*** THE DATA Section Begins ***
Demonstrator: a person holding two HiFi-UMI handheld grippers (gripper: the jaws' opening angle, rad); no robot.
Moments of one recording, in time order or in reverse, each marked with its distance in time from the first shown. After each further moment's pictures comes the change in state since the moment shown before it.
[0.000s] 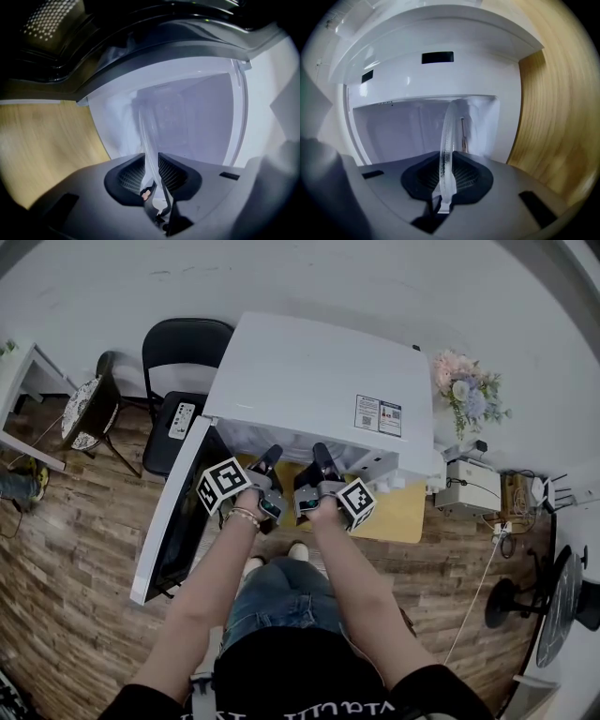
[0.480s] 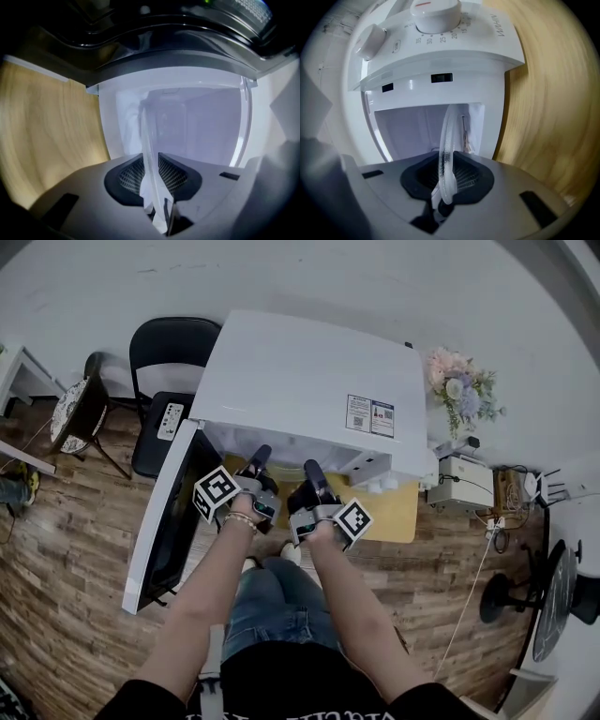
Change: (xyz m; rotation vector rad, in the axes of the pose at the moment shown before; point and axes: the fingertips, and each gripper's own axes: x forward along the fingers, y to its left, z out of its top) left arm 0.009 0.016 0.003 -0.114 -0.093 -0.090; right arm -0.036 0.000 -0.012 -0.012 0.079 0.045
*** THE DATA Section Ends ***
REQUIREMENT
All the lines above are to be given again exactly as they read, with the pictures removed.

RESULT FOR THIS EXERCISE
Demonstrator: a person holding two HiFi-UMI handheld grippers (gripper: the jaws' opening angle, rad); no robot.
Moments of one recording, in time order or in reverse, each marked with its distance in time from the first shown. After each further moment's pictures comes the change in state since the moment shown before it.
[0.000s] 
[0.480s] 
Change: (xyz m; rotation vector rad, in the axes of the pose at the moment shown before; point and axes: the fingertips, and each gripper's own axes: x forward along the fingers, y to its left, z out of its top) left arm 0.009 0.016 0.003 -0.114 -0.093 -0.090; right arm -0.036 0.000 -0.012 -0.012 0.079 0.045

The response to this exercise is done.